» **What the task asks**
Nothing but the text belongs in the answer: the listing below, copied exactly, without pictures.

» **Supplied information**
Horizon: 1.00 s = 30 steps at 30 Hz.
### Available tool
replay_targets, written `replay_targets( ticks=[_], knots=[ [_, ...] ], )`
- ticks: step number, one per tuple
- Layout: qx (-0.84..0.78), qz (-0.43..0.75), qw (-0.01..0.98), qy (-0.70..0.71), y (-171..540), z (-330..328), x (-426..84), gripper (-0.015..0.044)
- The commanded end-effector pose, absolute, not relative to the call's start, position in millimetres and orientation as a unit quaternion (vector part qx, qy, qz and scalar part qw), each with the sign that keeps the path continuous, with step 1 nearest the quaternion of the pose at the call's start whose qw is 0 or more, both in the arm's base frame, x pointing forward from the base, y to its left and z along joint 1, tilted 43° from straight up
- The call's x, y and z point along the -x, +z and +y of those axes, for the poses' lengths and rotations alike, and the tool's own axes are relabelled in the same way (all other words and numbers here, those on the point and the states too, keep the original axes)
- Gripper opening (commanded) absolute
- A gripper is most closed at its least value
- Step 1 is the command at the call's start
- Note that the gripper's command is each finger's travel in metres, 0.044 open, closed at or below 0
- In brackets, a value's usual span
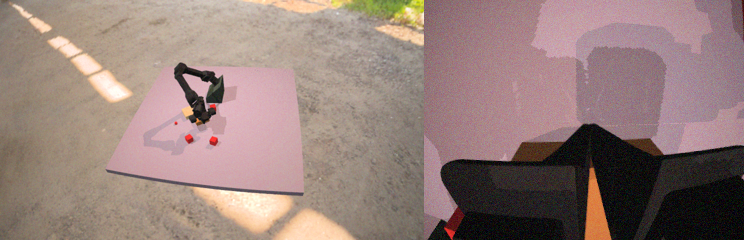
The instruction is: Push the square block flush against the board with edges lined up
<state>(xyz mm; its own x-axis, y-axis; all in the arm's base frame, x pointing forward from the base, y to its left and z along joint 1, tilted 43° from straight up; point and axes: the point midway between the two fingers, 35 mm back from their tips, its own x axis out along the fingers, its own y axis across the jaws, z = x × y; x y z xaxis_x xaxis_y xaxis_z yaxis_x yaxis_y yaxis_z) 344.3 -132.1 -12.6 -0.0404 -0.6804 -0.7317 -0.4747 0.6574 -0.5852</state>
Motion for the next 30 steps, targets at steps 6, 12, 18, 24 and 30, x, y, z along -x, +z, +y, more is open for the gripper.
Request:
replay_targets(
  ticks=[6, 12, 18, 24, 30],
  knots=[
    [0.404, 0.721, 0.555, -0.092, -9.7, -139.0, -330.8, 0.0],
    [0.404, 0.721, 0.556, -0.092, -12.0, -136.9, -338.3, 0.0],
    [0.404, 0.721, 0.556, -0.092, -15.1, -134.2, -347.4, 0.0],
    [0.403, 0.721, 0.556, -0.092, -18.4, -131.3, -356.3, 0.0],
    [0.403, 0.72, 0.556, -0.093, -22.0, -128.3, -365.0, 0.0]
  ],
)
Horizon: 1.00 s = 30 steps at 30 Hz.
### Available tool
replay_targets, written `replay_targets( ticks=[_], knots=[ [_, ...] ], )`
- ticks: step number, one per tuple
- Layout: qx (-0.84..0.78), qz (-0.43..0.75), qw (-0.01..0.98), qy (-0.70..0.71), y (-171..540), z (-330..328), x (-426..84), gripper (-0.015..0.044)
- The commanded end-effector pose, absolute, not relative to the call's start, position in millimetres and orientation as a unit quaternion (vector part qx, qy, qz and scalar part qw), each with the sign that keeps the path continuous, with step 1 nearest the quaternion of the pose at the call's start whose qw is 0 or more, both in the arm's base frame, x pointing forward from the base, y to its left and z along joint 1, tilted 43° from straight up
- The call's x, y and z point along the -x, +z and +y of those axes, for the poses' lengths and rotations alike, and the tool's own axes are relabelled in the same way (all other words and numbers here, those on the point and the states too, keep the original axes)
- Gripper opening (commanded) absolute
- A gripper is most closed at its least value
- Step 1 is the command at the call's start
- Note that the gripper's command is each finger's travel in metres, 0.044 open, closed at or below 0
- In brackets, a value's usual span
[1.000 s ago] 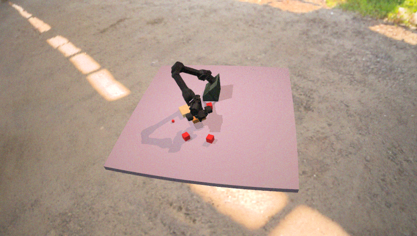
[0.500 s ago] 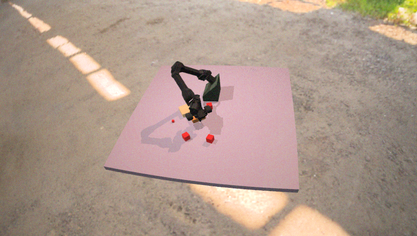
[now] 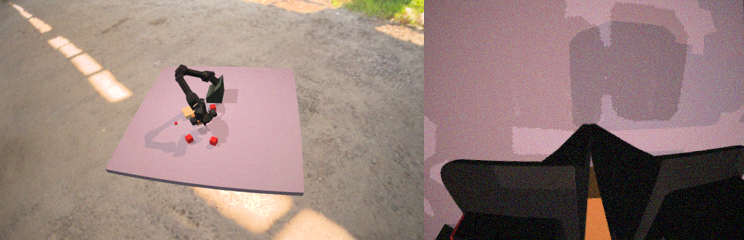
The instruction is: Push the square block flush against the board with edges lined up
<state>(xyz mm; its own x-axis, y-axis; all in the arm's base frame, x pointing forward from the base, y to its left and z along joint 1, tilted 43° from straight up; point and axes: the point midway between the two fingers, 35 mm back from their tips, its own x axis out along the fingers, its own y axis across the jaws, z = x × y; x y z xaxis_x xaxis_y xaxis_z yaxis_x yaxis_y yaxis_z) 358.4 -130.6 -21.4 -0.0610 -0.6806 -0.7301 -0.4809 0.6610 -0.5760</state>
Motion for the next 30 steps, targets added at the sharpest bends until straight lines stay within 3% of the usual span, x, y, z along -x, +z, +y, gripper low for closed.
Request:
replay_targets(
  ticks=[1, 13, 19, 30],
  knots=[
    [0.403, 0.72, 0.556, -0.093, -22.6, -127.7, -366.4, 0.0],
    [0.403, 0.72, 0.557, -0.093, -29.4, -121.9, -380.9, 0.0],
    [0.403, 0.72, 0.557, -0.092, 11.3, -84.5, -379.1, 0.0],
    [0.364, 0.71, 0.586, -0.144, 19.9, -94.9, -375.3, 0.0]
  ],
)
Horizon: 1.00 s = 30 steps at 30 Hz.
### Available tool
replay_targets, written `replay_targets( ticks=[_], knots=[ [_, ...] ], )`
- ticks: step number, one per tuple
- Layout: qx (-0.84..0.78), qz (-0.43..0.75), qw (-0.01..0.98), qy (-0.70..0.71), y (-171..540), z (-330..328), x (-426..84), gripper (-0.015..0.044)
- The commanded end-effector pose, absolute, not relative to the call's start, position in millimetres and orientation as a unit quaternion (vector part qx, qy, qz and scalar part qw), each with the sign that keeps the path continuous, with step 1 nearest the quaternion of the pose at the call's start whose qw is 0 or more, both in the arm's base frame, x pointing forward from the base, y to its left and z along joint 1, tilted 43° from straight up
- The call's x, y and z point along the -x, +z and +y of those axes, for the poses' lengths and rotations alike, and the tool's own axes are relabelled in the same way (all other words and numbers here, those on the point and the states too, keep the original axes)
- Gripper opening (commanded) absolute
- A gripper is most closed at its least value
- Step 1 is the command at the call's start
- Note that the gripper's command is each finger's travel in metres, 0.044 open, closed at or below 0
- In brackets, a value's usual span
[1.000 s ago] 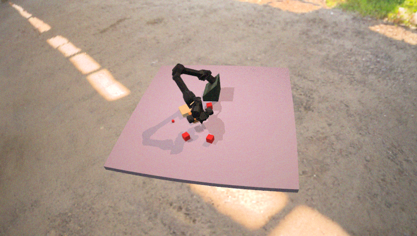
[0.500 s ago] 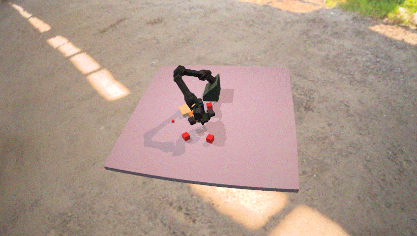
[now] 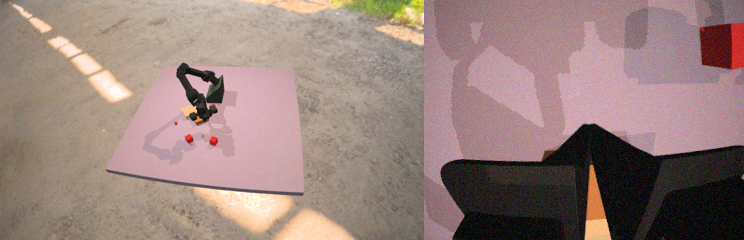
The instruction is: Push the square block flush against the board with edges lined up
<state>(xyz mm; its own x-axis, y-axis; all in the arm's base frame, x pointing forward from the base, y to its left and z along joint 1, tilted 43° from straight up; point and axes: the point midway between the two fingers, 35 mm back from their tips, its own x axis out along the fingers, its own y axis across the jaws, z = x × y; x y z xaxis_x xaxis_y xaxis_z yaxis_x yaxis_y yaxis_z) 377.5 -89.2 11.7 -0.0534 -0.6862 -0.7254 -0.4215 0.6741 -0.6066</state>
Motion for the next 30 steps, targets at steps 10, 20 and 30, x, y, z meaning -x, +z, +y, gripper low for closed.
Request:
replay_targets(
  ticks=[10, 20, 30],
  knots=[
    [0.256, 0.676, 0.64, -0.262, 43.8, -118.9, -363.2, 0.0],
    [0.143, 0.621, 0.673, -0.375, 66.5, -141.6, -347.8, 0.0],
    [0.027, 0.548, 0.687, -0.477, 88.0, -162.5, -329.5, 0.0]
  ],
)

» **Your solution**
Horizon: 1.00 s = 30 steps at 30 Hz.
### Available tool
replay_targets, written `replay_targets( ticks=[_], knots=[ [_, ...] ], )`
- ticks: step number, one per tuple
- Layout: qx (-0.84..0.78), qz (-0.43..0.75), qw (-0.01..0.98), qy (-0.70..0.71), y (-171..540), z (-330..328), x (-426..84), gripper (-0.015..0.044)
- The commanded end-effector pose, absolute, not relative to the call's start, position in millimetres and orientation as a unit quaternion (vector part qx, qy, qz and scalar part qw), each with the sign that keeps the path continuous, with step 1 nearest the quaternion of the pose at the call's start whose qw is 0 or more, both in the arm's base frame, x pointing forward from the base, y to its left and z along joint 1, tilted 43° from straight up
- The call's x, y and z point along the -x, +z and +y of those axes, for the poses' lengths and rotations alike, and the tool's own axes are relabelled in the same way (all other words and numbers here, those on the point and the states too, keep the original axes)
- Gripper opening (commanded) absolute
- A gripper is most closed at its least value
- Step 1 is the command at the call's start
- Note that the gripper's command is each finger's travel in metres, 0.044 open, closed at or below 0
- In brackets, a value's usual span
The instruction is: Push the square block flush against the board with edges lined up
<state>(xyz mm; its own x-axis, y-axis; all in the arm's base frame, x pointing forward from the base, y to its left and z along joint 1, tilted 43° from straight up; point and axes: the point midway between the two fingers, 35 mm back from their tips, its own x axis out along the fingers, its own y axis across the jaws, z = x × y; x y z xaxis_x xaxis_y xaxis_z yaxis_x yaxis_y yaxis_z) 344.3 -132.1 -12.6 -0.0404 -0.6804 -0.7317 -0.4747 0.6574 -0.5852</state>
Motion for the next 30 steps, targets at steps 6, 12, 18, 24 and 30, x, y, z along -x, +z, +y, more is open for the gripper.
Request:
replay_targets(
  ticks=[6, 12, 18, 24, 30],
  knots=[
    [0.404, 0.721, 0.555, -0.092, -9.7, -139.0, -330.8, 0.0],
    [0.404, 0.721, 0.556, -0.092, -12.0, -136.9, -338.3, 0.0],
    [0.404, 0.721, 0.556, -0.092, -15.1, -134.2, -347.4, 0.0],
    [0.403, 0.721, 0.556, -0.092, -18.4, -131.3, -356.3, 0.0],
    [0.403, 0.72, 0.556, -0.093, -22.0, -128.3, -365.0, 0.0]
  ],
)
Horizon: 1.00 s = 30 steps at 30 Hz.
### Available tool
replay_targets, written `replay_targets( ticks=[_], knots=[ [_, ...] ], )`
- ticks: step number, one per tuple
- Layout: qx (-0.84..0.78), qz (-0.43..0.75), qw (-0.01..0.98), qy (-0.70..0.71), y (-171..540), z (-330..328), x (-426..84), gripper (-0.015..0.044)
- The commanded end-effector pose, absolute, not relative to the call's start, position in millimetres and orientation as a unit quaternion (vector part qx, qy, qz and scalar part qw), each with the sign that keeps the path continuous, with step 1 nearest the quaternion of the pose at the call's start whose qw is 0 or more, both in the arm's base frame, x pointing forward from the base, y to its left and z along joint 1, tilted 43° from straight up
- The call's x, y and z point along the -x, +z and +y of those axes, for the poses' lengths and rotations alike, and the tool's own axes are relabelled in the same way (all other words and numbers here, those on the point and the states too, keep the original axes)
- Gripper opening (commanded) absolute
- A gripper is most closed at its least value
- Step 1 is the command at the call's start
- Note that the gripper's command is each finger's travel in metres, 0.044 open, closed at or below 0
- In brackets, a value's usual span
[1.000 s ago] 
[0.500 s ago] 
[now] 
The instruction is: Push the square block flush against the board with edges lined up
<state>(xyz mm; its own x-axis, y-axis; all in the arm's base frame, x pointing forward from the base, y to its left and z along joint 1, tilted 43° from straight up; point and axes: the point midway between the two fingers, 35 mm back from their tips, its own x axis out along the fingers, its own y axis across the jaws, z = x × y; x y z xaxis_x xaxis_y xaxis_z yaxis_x yaxis_y yaxis_z) 358.4 -130.6 -21.4 -0.0610 -0.6806 -0.7301 -0.4809 0.6610 -0.5760</state>
Motion for the next 30 steps, targets added at the sharpest bends until straight lines stay within 3% of the usual span, x, y, z along -x, +z, +y, gripper low for closed.
Request:
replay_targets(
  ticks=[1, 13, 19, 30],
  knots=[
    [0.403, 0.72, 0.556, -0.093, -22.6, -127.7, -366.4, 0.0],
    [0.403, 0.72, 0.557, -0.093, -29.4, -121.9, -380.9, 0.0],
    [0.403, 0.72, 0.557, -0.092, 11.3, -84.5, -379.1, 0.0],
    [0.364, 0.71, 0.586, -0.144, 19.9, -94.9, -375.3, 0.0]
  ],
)
Horizon: 1.00 s = 30 steps at 30 Hz.
### Available tool
replay_targets, written `replay_targets( ticks=[_], knots=[ [_, ...] ], )`
- ticks: step number, one per tuple
- Layout: qx (-0.84..0.78), qz (-0.43..0.75), qw (-0.01..0.98), qy (-0.70..0.71), y (-171..540), z (-330..328), x (-426..84), gripper (-0.015..0.044)
- The commanded end-effector pose, absolute, not relative to the call's start, position in millimetres and orientation as a unit quaternion (vector part qx, qy, qz and scalar part qw), each with the sign that keeps the path continuous, with step 1 nearest the quaternion of the pose at the call's start whose qw is 0 or more, both in the arm's base frame, x pointing forward from the base, y to its left and z along joint 1, tilted 43° from straight up
- The call's x, y and z point along the -x, +z and +y of those axes, for the poses' lengths and rotations alike, and the tool's own axes are relabelled in the same way (all other words and numbers here, those on the point and the states too, keep the original axes)
- Gripper opening (commanded) absolute
- A gripper is most closed at its least value
- Step 1 is the command at the call's start
- Note that the gripper's command is each finger's travel in metres, 0.044 open, closed at or below 0
- In brackets, a value's usual span
[1.000 s ago] 
[0.500 s ago] 
[now] 
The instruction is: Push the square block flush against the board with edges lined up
<state>(xyz mm; its own x-axis, y-axis; all in the arm's base frame, x pointing forward from the base, y to its left and z along joint 1, tilted 43° from straight up; point and axes: the point midway between the two fingers, 35 mm back from their tips, its own x axis out along the fingers, its own y axis across the jaws, z = x × y; x y z xaxis_x xaxis_y xaxis_z yaxis_x yaxis_y yaxis_z) 377.5 -89.2 11.7 -0.0534 -0.6862 -0.7254 -0.4215 0.6741 -0.6066</state>
Motion for the next 30 steps, targets at steps 10, 20 and 30, x, y, z meaning -x, +z, +y, gripper low for closed.
Request:
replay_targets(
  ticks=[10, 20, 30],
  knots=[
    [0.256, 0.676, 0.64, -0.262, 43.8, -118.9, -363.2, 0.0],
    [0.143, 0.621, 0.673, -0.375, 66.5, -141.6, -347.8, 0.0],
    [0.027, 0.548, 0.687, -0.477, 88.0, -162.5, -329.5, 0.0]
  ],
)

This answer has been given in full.